Your instructions
Restate the listing below word for word; no pictures belong in the copy.
<<<<
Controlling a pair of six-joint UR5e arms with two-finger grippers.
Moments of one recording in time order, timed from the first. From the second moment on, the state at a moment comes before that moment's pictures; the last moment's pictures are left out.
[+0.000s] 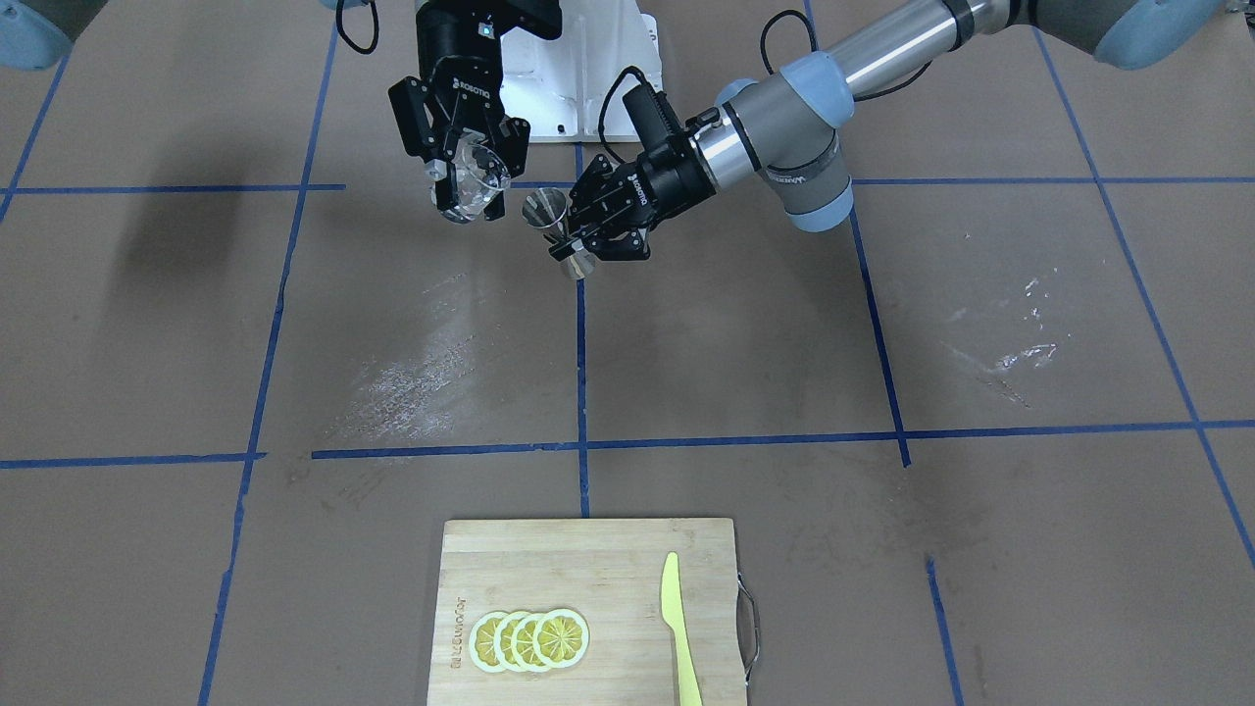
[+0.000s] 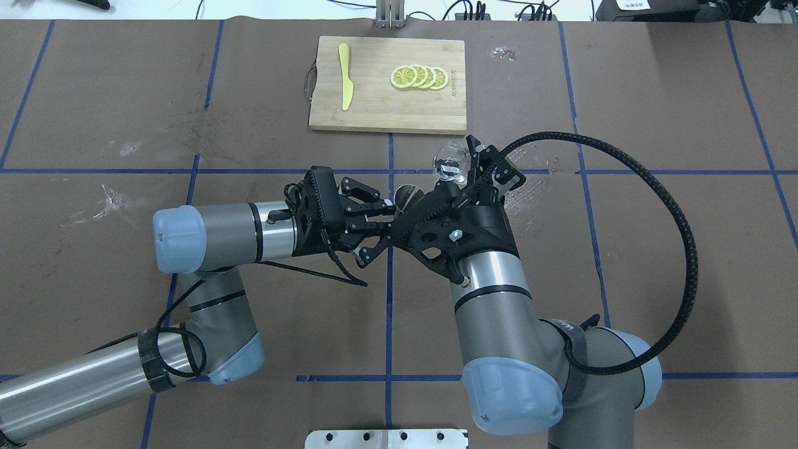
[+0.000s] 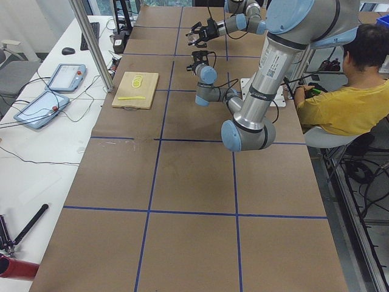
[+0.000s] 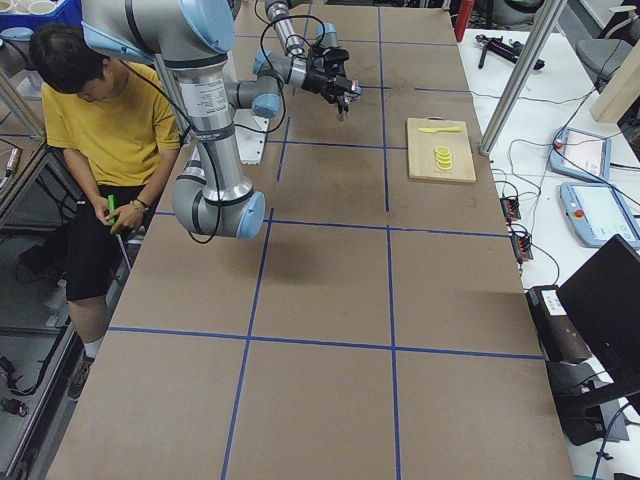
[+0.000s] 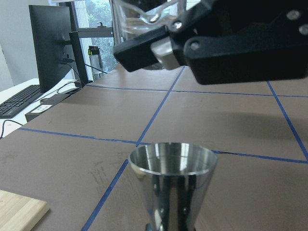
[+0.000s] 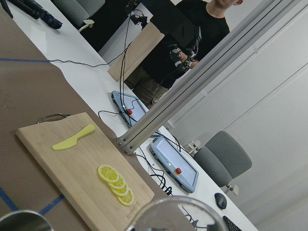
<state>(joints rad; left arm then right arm) -0.47 -2.15 -1.45 -3.01 -1.73 -0.21 0.18 -1.10 2.04 -1.37 0.48 0.34</state>
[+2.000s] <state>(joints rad) -0.46 -2.15 -1.46 -3.02 -1.72 -0.21 0.13 -1.05 2.03 -1.59 0.37 0.15</state>
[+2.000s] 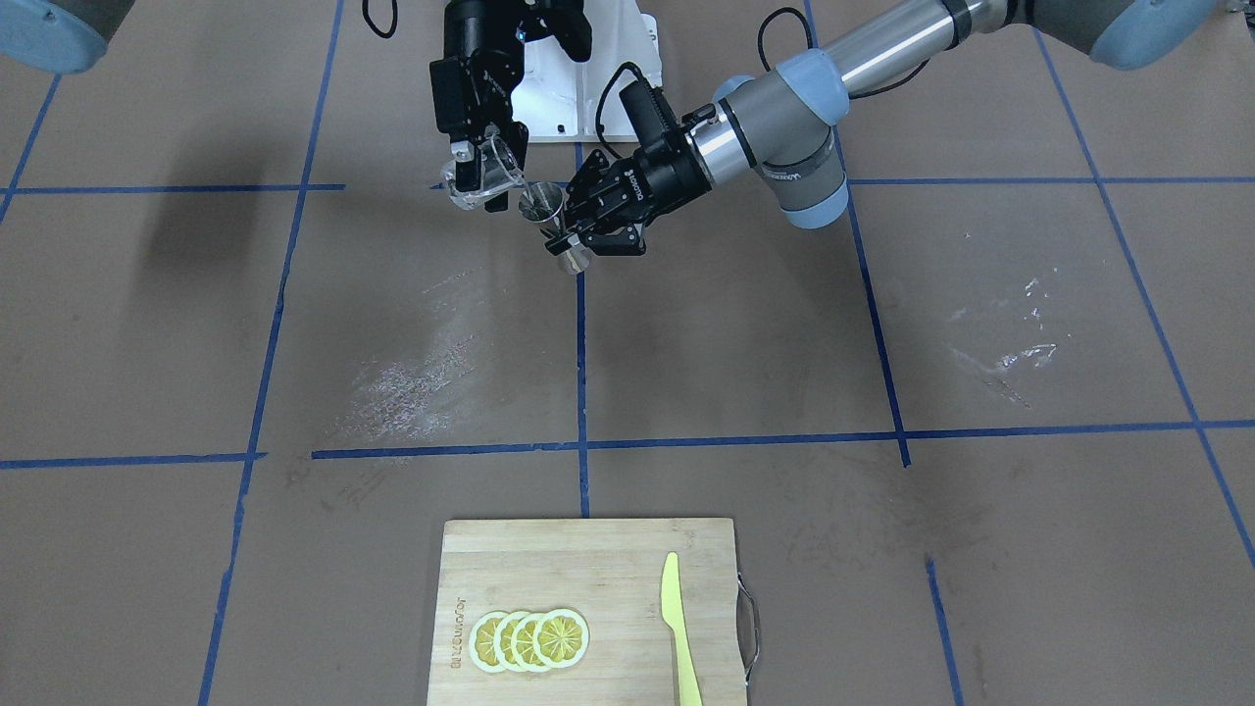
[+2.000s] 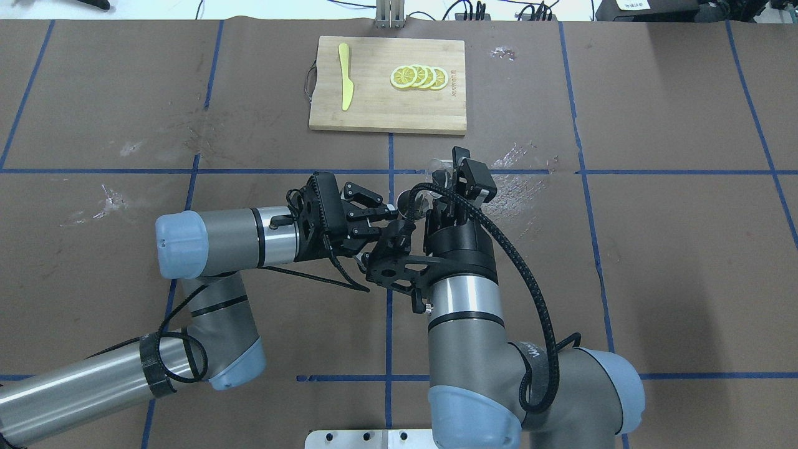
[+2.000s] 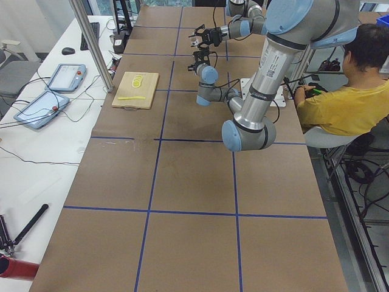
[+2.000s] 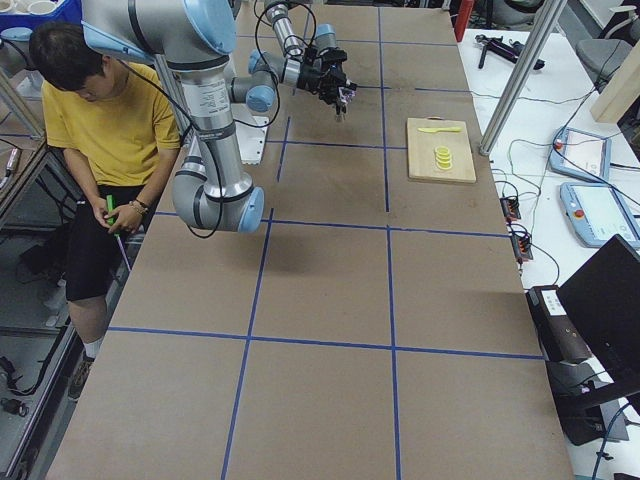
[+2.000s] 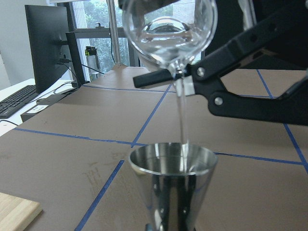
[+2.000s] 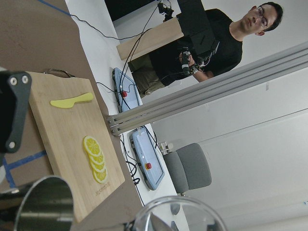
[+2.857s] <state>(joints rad) -0.45 -2.15 -1.46 -3.02 -1.72 -0.21 0.13 -1.05 2.02 -1.64 0.33 0.07</state>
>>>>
Answer space
Controlling a pair of six-joint UR5e arms with two-finger grippers.
Moments of one recording in time order, timed from the first. From the second moment on, the state at a moment comes before that moment's pictures; the last moment's pictures are left out.
[+0.000s] 
[+0.000s] 
[+0.000s] 
[+0.000s] 
[+0.000s] 
[+0.000s] 
<state>(joints rad; left arm then right arm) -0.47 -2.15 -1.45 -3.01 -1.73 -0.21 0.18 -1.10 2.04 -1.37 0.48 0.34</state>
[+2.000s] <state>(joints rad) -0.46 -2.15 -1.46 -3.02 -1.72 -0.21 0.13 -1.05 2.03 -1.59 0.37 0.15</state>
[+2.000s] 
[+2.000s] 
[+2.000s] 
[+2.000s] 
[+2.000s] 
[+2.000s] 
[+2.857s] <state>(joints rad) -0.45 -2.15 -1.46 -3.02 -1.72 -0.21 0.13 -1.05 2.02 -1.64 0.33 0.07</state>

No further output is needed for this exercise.